Die Punkte, an denen sich der Synodale Weg reibt und die er ändern möchte, sind vielfältig: Macht- und Gewaltenteilung in der katholischen Kirche. Mehr Einfluss und Mitwirkung für Laien. Die Stellung von Frauen. Sexualmoral.

Vatikan erscheint nicht ganz einig

Der Vatikan erscheint in manchen dieser Punkte selbst nicht ganz einig. So hatte zum Beispiel der Papst erst kürzlich den Weg für die Segnung gleichgeschlechtlicher Paare frei gemacht; eine unerwartete Wendung des Oberhauptes der katholischen Kirche, die von vielen Mächtigen im Vatikan strikt abgelehnt wird. Und schon dieser – aus Sicht der Reformbewegung längst überfällige – Schritt zeigt das Dilemma: Den Vertreterinnen und Vertretern des Synodalen Wegs geht die Änderung nicht weit genug. Im Vatikan gilt sie als Revolution und sorgt für entsprechenden Zoff.

Insgesamt aber ist die Lage klar: Der Synodale Weg im Ganzen ist dem Vatikan ein Dorn im Auge. Auch dem Papst. Aus Sicht der Kurienkardinäle werden hier Dinge in Frage gestellt, die das Fundament der katholischen Kirche bilden.

In dieser Situation ist kaum vorstellbar, wie der Synodale Weg noch halbwegs einvernehmlich gelingen kann. Die Lage gleicht einer Zwickmühle: Die Reformbewegung ist fest davon überzeugt, dass sich die katholische Kirche ändern muss. Die Kirchenoberen aber sagen: Nein, auf gar keinen Fall, dann wären wir nicht mehr katholische Kirche.

Reform: Auch ein Thema für die evangelische Kirche

So eine Lage gab es schon einmal. Nämlich vor gut 500 Jahren. Damals hatten sich Martin Luther und Co. ebenfalls aus tiefen Gewissensbissen heraus um die Reform der Kirche bemüht, sich daran abgekämpft. Um am Ende einzusehen: So funktioniert das nicht. Am Ende stand die Kirchenspaltung: Katholische und evangelische Kirchen gingen von da an getrennte Weg.

Wohin führt der Synodale Weg? Die nächsten Monate dürften extrem spannend werden.

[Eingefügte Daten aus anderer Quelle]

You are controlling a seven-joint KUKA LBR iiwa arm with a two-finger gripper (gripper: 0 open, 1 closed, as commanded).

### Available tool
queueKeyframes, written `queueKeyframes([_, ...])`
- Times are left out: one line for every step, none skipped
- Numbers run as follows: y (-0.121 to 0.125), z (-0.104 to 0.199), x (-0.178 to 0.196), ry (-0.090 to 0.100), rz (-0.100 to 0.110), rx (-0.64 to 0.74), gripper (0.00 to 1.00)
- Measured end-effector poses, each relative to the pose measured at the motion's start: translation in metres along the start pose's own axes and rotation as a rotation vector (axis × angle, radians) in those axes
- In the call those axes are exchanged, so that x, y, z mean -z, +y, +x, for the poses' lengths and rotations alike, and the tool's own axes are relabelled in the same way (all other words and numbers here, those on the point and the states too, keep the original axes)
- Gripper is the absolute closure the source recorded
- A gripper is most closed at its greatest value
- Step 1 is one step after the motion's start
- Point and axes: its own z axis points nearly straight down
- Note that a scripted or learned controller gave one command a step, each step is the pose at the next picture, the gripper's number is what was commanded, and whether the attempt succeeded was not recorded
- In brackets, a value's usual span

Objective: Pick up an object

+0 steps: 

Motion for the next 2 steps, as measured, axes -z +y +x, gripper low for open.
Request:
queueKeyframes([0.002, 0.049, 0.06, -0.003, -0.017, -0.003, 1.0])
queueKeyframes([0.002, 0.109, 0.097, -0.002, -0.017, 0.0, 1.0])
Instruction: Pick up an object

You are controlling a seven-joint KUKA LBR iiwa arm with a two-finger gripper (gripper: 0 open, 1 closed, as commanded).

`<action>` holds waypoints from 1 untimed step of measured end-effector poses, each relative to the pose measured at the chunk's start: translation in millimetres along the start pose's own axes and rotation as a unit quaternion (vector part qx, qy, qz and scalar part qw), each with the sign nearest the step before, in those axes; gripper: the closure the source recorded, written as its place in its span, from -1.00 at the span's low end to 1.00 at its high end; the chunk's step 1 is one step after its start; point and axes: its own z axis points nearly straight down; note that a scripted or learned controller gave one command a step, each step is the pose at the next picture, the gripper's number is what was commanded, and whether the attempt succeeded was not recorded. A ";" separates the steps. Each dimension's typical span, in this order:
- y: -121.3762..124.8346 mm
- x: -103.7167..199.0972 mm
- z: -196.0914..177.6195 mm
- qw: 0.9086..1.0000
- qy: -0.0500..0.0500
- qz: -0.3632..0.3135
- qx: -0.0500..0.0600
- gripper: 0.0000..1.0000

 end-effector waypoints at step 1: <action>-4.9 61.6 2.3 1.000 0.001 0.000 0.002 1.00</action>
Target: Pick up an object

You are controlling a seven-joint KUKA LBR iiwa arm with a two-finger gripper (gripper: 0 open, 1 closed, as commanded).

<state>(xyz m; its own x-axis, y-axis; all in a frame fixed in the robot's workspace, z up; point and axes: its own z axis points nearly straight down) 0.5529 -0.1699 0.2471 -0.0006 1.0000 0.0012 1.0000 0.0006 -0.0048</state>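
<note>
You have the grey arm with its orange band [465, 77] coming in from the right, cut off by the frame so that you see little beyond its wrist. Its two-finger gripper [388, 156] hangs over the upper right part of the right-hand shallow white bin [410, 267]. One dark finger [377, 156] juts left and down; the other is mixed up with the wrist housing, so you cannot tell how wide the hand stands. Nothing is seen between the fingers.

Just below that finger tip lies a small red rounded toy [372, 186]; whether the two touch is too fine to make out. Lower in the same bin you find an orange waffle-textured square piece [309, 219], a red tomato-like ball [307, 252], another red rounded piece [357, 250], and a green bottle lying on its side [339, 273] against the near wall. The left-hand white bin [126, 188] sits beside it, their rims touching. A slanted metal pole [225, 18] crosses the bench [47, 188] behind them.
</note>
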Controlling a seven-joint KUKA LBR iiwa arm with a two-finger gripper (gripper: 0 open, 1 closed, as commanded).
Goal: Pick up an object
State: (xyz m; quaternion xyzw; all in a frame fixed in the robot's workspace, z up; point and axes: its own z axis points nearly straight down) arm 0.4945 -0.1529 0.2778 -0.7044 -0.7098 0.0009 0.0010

Und noch ein Gedanke zum Schluss: Ausgangspunkt für den Synodalen Weg war 2019 die MHG-Studie „Sexueller Missbrauch an Minderjährigen durch katholische Priester, Diakone und männliche Ordensangehörige im Bereich der Deutschen Bischofskonferenz“. Mittlerweile hat auch die evangelische Kirche ihre Forum-Studie zu diesem Thema, mit mindestens genauso bedrückenden und wachrüttelnden Ergebnissen. Die Kirche kann nicht bleiben wie sie ist – an diesem Motto des Synodalen Wegs wird sich wohl auch die evangelische Kirche demnächst messen lassen müssen.